For more information, see

 Constantine, P. G. and Gleich, D. F. Random Alpha PageRank,
   Internet Mathematics, To appear.

Usually, we pick a Beta random variable for a -- this corresponds to approximating x(a) with a Jacobi parameter.

Contents

Load a webgraph and setup the linear system

In this step, we construct the parameterzied linear system that correponds to PageRank

load('wb-cs.stanford.mat'); % we load a small web-graph matrix
P = Pcc; % only use the largest strong component -- this fixes a few technical details
A = @(a) (speye(size(P)) - a*P');
b = @(a) (1-a)./size(P,1)*ones(size(P,1),1);
iAb = @(a) A(a)\b(a); % this function solves for a PageRank vector

Compute a PageRank vector

Now, let's compute a single PageRank vector and show the vector of ''Ranks'' in sorted order. This problem corresponds to a surfer than will follow a link 85% of the time, or make random jumps 15% of the time.

x85 = iAb(0.85);
semilogy(sort(x85));

This plot shows that most of the values are small 1e-4 to 1e-3, but that a few are large.

Setup the parameter

In random alpha PageRank, we consider a population of surfers where the link following probabilities, which are the values of a, are generated from a distribution. The parameter s below is a Jacobi parameter to model the randomness in the value of a. The two shape parameters of the Jacobi parameter give it a slight shift towards larger values of a.

s = [jacobi_parameter(0,1,2,3)];

There's no good PMPack function to plot the density of such a function. The following code draws a beta pdf, which is the density for a Jacobi parameter.
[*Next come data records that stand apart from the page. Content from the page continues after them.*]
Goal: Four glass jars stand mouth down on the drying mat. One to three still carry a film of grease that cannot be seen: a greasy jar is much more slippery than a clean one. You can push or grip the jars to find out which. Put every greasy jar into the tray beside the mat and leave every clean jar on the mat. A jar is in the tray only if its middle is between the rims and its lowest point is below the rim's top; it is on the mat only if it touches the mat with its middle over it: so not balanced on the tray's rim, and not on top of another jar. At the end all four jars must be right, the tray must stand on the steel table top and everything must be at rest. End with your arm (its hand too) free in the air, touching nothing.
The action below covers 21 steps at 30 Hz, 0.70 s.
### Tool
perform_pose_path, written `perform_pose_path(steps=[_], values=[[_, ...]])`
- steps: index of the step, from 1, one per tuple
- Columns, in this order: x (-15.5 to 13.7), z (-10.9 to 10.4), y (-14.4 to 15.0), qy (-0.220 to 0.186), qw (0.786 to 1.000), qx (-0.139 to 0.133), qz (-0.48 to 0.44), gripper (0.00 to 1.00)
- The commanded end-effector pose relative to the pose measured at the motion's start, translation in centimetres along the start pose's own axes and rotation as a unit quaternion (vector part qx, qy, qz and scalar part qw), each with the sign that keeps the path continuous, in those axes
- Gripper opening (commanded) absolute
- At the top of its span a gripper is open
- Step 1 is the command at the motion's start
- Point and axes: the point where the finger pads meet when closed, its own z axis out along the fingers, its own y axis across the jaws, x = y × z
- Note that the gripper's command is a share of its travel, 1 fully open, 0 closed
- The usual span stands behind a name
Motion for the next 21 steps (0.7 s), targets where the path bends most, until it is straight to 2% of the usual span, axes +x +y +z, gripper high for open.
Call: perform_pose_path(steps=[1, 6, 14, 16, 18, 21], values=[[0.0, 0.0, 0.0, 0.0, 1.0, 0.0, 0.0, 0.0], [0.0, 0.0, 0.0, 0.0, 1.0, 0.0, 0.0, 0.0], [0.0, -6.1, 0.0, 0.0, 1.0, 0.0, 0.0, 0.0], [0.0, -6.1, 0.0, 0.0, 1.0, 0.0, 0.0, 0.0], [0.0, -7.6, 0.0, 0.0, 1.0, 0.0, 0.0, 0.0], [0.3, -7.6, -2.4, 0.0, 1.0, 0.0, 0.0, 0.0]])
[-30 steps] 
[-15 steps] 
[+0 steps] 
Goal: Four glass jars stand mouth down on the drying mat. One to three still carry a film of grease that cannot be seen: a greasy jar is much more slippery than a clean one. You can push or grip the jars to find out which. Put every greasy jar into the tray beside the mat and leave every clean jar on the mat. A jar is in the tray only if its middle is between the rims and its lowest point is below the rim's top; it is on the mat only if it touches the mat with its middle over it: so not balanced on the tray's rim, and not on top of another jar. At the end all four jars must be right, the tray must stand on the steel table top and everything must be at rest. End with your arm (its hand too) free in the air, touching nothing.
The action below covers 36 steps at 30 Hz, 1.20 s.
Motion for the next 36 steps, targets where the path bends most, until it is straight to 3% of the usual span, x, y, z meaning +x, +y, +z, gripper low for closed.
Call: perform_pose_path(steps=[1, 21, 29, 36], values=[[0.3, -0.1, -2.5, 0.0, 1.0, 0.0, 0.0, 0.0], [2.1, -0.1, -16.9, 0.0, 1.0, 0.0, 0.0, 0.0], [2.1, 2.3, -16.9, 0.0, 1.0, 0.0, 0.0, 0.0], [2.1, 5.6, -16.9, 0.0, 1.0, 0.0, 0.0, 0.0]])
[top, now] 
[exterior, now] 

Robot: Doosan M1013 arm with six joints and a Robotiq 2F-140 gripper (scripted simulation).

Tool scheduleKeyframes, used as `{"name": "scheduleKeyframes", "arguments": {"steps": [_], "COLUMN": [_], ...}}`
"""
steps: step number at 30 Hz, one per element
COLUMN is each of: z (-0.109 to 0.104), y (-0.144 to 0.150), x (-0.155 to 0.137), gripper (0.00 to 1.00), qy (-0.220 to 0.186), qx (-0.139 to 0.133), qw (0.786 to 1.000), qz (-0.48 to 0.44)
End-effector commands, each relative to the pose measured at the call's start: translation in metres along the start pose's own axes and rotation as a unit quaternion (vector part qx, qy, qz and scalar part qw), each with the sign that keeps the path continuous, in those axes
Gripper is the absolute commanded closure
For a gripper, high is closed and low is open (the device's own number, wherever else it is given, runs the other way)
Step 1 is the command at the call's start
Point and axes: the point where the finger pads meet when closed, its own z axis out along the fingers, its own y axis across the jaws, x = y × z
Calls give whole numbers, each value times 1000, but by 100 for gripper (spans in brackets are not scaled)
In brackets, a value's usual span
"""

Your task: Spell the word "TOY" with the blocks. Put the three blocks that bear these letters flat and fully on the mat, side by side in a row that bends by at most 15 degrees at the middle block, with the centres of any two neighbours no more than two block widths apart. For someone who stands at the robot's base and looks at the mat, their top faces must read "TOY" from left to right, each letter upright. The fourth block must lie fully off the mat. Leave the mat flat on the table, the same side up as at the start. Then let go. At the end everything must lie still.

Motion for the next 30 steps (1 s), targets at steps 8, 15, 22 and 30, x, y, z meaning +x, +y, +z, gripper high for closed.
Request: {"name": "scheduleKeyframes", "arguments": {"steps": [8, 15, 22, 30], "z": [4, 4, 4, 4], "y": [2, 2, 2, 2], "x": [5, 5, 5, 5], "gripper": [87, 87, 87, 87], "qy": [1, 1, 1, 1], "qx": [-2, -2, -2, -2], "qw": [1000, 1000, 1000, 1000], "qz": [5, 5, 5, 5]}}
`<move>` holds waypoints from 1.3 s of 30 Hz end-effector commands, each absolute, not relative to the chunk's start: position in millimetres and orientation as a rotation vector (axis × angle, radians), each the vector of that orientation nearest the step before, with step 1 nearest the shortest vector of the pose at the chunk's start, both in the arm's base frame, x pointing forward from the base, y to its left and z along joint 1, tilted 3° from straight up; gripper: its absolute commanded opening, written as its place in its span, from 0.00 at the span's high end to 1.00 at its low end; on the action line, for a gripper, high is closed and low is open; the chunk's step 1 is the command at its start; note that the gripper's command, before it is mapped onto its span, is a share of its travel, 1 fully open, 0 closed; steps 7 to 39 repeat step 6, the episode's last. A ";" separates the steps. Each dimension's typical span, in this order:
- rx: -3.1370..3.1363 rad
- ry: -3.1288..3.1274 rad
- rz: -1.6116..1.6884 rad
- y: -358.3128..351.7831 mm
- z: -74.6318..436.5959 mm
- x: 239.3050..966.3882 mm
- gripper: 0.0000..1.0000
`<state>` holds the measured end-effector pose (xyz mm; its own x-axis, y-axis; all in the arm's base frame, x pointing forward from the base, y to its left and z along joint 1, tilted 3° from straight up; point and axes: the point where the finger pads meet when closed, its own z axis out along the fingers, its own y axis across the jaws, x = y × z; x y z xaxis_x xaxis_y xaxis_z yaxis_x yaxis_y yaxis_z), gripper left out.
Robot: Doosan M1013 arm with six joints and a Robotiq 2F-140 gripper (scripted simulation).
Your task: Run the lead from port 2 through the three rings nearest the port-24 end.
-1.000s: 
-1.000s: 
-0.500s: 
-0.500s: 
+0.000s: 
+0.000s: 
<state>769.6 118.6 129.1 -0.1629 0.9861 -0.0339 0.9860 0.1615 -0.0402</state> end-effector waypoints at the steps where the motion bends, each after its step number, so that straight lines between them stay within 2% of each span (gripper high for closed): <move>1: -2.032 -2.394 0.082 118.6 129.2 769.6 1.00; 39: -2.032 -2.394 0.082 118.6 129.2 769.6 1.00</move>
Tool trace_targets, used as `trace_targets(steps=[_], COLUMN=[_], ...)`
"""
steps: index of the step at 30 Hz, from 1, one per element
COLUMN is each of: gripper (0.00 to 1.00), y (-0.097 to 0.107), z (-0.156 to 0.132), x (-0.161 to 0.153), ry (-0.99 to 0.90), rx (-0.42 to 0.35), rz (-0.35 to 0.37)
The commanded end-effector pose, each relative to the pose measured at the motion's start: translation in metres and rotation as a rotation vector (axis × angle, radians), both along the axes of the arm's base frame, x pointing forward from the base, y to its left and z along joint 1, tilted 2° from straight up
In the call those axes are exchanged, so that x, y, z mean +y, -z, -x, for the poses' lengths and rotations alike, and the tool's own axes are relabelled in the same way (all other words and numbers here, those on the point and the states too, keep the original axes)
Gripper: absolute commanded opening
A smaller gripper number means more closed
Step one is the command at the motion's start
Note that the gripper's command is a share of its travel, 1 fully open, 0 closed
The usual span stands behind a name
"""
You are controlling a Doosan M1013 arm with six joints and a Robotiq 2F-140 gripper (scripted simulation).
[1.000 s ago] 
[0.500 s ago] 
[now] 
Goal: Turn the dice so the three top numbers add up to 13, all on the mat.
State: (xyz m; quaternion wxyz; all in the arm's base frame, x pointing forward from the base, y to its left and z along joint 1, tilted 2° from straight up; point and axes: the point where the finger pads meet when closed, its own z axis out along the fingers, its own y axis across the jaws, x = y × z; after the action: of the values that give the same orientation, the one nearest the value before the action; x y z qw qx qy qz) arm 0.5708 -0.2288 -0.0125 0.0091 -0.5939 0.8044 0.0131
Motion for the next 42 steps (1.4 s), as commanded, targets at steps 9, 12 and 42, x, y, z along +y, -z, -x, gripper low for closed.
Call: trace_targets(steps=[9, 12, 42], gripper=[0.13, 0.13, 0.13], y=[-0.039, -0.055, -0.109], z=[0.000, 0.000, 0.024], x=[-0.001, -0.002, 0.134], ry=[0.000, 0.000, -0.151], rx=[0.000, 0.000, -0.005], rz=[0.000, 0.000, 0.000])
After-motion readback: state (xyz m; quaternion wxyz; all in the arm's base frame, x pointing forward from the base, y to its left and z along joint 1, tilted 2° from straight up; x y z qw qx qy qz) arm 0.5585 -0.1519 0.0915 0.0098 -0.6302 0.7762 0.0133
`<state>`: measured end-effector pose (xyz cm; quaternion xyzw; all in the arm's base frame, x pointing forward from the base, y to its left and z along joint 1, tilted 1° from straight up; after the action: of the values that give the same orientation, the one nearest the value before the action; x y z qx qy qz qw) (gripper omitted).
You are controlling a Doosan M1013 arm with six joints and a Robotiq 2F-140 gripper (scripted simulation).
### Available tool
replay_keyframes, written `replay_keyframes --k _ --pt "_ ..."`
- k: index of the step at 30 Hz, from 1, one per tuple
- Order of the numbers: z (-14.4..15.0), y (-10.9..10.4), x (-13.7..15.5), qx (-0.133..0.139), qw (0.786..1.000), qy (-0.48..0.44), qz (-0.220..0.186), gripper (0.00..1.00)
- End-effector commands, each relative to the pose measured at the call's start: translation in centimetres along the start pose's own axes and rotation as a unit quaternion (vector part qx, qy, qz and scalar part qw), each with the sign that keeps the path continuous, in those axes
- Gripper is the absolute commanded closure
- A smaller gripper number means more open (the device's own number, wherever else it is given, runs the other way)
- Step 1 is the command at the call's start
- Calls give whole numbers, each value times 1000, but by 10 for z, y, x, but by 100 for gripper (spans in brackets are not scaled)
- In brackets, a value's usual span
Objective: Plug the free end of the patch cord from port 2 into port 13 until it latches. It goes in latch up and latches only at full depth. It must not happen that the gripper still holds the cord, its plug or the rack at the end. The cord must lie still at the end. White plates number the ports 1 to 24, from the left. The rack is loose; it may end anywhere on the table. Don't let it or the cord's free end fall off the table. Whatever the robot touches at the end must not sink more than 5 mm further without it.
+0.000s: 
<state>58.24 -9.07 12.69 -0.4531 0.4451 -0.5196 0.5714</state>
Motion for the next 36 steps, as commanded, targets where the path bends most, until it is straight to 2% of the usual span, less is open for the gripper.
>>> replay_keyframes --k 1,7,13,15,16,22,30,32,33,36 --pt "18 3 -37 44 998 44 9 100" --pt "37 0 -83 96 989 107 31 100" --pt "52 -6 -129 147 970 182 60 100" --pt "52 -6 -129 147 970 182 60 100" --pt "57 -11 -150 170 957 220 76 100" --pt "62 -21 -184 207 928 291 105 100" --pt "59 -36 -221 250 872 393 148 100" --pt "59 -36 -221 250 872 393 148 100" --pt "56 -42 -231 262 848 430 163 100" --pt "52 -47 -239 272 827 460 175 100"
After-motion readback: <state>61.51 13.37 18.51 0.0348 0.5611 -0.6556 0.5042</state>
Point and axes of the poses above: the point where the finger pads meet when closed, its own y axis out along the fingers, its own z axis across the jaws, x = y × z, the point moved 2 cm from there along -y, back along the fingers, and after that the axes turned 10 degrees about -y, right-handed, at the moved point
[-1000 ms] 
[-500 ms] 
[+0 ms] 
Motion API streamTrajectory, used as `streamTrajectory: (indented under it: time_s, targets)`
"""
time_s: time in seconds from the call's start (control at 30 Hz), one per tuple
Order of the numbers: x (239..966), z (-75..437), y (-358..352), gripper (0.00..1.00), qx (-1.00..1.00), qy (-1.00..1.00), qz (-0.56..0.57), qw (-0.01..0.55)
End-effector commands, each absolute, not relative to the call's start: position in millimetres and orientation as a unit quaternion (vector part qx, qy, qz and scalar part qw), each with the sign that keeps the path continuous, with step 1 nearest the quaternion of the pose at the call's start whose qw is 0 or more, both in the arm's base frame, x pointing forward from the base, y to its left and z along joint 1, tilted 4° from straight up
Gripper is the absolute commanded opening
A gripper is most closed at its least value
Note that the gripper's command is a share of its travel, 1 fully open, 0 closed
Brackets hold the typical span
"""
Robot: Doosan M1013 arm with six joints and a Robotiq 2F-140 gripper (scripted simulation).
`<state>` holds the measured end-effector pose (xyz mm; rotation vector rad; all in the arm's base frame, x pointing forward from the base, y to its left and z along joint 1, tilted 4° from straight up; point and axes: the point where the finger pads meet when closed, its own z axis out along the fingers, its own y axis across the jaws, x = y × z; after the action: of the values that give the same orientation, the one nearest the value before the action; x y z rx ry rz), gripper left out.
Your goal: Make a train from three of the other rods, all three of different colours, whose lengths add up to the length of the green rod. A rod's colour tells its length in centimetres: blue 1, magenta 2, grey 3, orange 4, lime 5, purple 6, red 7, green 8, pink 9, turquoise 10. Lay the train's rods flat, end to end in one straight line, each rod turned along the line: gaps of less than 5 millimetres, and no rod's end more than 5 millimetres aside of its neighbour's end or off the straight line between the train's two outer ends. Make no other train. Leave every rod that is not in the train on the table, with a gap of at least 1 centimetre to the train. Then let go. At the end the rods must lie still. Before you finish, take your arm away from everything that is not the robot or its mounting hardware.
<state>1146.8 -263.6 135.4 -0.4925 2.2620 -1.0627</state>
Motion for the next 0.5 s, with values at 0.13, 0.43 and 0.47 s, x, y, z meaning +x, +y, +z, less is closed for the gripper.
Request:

beta_a = 4;  % the code to evaluate the pdf uses beta_a = b+1 = 3+1
beta_b = 3;  %                               and beta_b = a+1 = 2+1
xx = 0:0.01:1;
logkerna = (beta_a-1).*log(xx);
logkernb = (beta_b-1).*log(1-xx);
plot(xx,exp(logkerna+logkernb - betaln(beta_a,beta_b)));

This figure shows how often surfers will ``draw'' different values of a, the link following probabilitiy.

Compute the approximation

At this point, we can compute approximations of the expected value of the Random Alpha PageRank function

[X,errz] = pseudospectral(iAb,s,'adapt');

Get the expected solution

The first vector in the coefficients matrix is just the expected solution. It is the expected value of the vector iAb over a drawn from a Beta density.

ex = X.coefficients(:,1);

Let's compare that against the deterministic solution

loglog(x85,ex,'.');
xlabel('Deterministic PageRank');
ylabel('Expected PageRank with Jacobi(2,3) parameter');

The vector has changed quite a bit! There's a pleasing curve in the plot above showing that the values with a Jacobi(2,3) are more compressed than their deterministic counterparts. For wild behavior, try a Jacobi(0.2,0.6,0.5,0.5) parameter

Plot the first component

Now we show how a single component of the vector changes as a function of a.

first_component = @(x) x(1);
fplot(@(a) first_component(evaluate_expansion(X,a)), [0,1]);
ylabel('x_1(a)');
xlabel('a');